> [Task]: For each line of the material below, give that line again word for word.

> [Source data]:
= Beginning of Section =
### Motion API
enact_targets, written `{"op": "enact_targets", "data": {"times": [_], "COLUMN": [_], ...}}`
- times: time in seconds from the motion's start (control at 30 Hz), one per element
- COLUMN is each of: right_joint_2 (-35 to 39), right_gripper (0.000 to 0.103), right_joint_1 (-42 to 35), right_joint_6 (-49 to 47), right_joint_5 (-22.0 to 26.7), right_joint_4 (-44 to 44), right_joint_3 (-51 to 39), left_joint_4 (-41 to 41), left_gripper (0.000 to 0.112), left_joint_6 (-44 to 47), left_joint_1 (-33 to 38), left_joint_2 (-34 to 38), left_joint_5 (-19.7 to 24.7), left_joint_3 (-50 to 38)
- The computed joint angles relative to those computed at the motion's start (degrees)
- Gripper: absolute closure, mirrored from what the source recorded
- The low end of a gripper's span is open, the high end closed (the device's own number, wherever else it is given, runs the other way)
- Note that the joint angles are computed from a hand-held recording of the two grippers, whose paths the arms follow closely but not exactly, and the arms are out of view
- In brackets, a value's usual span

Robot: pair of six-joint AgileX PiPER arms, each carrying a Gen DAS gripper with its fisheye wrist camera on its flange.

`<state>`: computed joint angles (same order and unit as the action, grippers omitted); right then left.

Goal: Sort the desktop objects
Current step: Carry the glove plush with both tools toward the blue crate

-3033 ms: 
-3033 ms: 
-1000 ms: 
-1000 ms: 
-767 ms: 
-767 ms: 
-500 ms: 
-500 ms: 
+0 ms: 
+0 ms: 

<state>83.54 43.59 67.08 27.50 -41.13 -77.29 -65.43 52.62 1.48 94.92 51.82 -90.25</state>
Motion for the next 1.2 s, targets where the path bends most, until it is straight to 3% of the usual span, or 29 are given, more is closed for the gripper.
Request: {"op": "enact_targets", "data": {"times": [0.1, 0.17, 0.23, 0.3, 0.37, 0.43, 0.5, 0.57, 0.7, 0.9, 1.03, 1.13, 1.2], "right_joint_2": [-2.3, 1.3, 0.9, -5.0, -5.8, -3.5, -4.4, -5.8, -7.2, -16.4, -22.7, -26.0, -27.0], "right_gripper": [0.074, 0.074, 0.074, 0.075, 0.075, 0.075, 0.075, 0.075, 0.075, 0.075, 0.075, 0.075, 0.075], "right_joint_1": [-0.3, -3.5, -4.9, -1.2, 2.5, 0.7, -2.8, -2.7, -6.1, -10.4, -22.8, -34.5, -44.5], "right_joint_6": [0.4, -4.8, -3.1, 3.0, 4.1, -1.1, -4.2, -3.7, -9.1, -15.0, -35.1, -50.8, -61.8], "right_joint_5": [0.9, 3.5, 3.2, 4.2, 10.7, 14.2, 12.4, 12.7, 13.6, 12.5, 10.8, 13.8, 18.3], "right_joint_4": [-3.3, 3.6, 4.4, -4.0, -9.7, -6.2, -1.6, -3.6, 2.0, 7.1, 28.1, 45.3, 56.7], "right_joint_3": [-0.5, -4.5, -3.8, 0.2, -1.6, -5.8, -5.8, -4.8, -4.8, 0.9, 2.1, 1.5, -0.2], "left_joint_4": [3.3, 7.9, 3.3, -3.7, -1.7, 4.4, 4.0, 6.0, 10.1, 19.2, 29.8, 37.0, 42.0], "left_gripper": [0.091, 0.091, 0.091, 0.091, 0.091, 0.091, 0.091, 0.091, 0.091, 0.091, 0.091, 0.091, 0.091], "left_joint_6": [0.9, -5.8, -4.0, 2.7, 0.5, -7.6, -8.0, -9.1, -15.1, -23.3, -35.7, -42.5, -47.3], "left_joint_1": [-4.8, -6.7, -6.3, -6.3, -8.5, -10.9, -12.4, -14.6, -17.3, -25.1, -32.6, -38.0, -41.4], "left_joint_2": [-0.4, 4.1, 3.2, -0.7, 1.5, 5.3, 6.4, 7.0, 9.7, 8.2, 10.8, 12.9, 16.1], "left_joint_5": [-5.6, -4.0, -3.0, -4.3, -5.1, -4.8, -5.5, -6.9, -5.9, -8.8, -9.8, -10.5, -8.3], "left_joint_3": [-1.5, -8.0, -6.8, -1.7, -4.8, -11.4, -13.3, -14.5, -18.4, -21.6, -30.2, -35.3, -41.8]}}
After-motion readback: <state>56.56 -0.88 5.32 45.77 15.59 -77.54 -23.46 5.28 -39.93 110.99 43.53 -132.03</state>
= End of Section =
> [Output of the task]:
### Motion API
enact_targets, written `{"op": "enact_targets", "data": {"times": [_], "COLUMN": [_], ...}}`
- times: time in seconds from the motion's start (control at 30 Hz), one per element
- COLUMN is each of: right_joint_2 (-35 to 39), right_gripper (0.000 to 0.103), right_joint_1 (-42 to 35), right_joint_6 (-49 to 47), right_joint_5 (-22.0 to 26.7), right_joint_4 (-44 to 44), right_joint_3 (-51 to 39), left_joint_4 (-41 to 41), left_gripper (0.000 to 0.112), left_joint_6 (-44 to 47), left_joint_1 (-33 to 38), left_joint_2 (-34 to 38), left_joint_5 (-19.7 to 24.7), left_joint_3 (-50 to 38)
- The computed joint angles relative to those computed at the motion's start (degrees)
- Gripper: absolute closure, mirrored from what the source recorded
- The low end of a gripper's span is open, the high end closed (the device's own number, wherever else it is given, runs the other way)
- Note that the joint angles are computed from a hand-held recording of the two grippers, whose paths the arms follow closely but not exactly, and the arms are out of view
- In brackets, a value's usual span

Robot: pair of six-joint AgileX PiPER arms, each carrying a Gen DAS gripper with its fisheye wrist camera on its flange.

`<state>`: computed joint angles (same order and unit as the action, grippers omitted); right then left.

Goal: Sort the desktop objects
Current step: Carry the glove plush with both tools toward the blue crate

-3033 ms: 
-3033 ms: 
-1000 ms: 
-1000 ms: 
-767 ms: 
-767 ms: 
-500 ms: 
-500 ms: 
+0 ms: 
+0 ms: 

<state>83.54 43.59 67.08 27.50 -41.13 -77.29 -65.43 52.62 1.48 94.92 51.82 -90.25</state>
Motion for the next 1.2 s, targets where the path bends most, until it is straight to 3% of the usual span, or 29 are given, more is closed for the gripper.
Request: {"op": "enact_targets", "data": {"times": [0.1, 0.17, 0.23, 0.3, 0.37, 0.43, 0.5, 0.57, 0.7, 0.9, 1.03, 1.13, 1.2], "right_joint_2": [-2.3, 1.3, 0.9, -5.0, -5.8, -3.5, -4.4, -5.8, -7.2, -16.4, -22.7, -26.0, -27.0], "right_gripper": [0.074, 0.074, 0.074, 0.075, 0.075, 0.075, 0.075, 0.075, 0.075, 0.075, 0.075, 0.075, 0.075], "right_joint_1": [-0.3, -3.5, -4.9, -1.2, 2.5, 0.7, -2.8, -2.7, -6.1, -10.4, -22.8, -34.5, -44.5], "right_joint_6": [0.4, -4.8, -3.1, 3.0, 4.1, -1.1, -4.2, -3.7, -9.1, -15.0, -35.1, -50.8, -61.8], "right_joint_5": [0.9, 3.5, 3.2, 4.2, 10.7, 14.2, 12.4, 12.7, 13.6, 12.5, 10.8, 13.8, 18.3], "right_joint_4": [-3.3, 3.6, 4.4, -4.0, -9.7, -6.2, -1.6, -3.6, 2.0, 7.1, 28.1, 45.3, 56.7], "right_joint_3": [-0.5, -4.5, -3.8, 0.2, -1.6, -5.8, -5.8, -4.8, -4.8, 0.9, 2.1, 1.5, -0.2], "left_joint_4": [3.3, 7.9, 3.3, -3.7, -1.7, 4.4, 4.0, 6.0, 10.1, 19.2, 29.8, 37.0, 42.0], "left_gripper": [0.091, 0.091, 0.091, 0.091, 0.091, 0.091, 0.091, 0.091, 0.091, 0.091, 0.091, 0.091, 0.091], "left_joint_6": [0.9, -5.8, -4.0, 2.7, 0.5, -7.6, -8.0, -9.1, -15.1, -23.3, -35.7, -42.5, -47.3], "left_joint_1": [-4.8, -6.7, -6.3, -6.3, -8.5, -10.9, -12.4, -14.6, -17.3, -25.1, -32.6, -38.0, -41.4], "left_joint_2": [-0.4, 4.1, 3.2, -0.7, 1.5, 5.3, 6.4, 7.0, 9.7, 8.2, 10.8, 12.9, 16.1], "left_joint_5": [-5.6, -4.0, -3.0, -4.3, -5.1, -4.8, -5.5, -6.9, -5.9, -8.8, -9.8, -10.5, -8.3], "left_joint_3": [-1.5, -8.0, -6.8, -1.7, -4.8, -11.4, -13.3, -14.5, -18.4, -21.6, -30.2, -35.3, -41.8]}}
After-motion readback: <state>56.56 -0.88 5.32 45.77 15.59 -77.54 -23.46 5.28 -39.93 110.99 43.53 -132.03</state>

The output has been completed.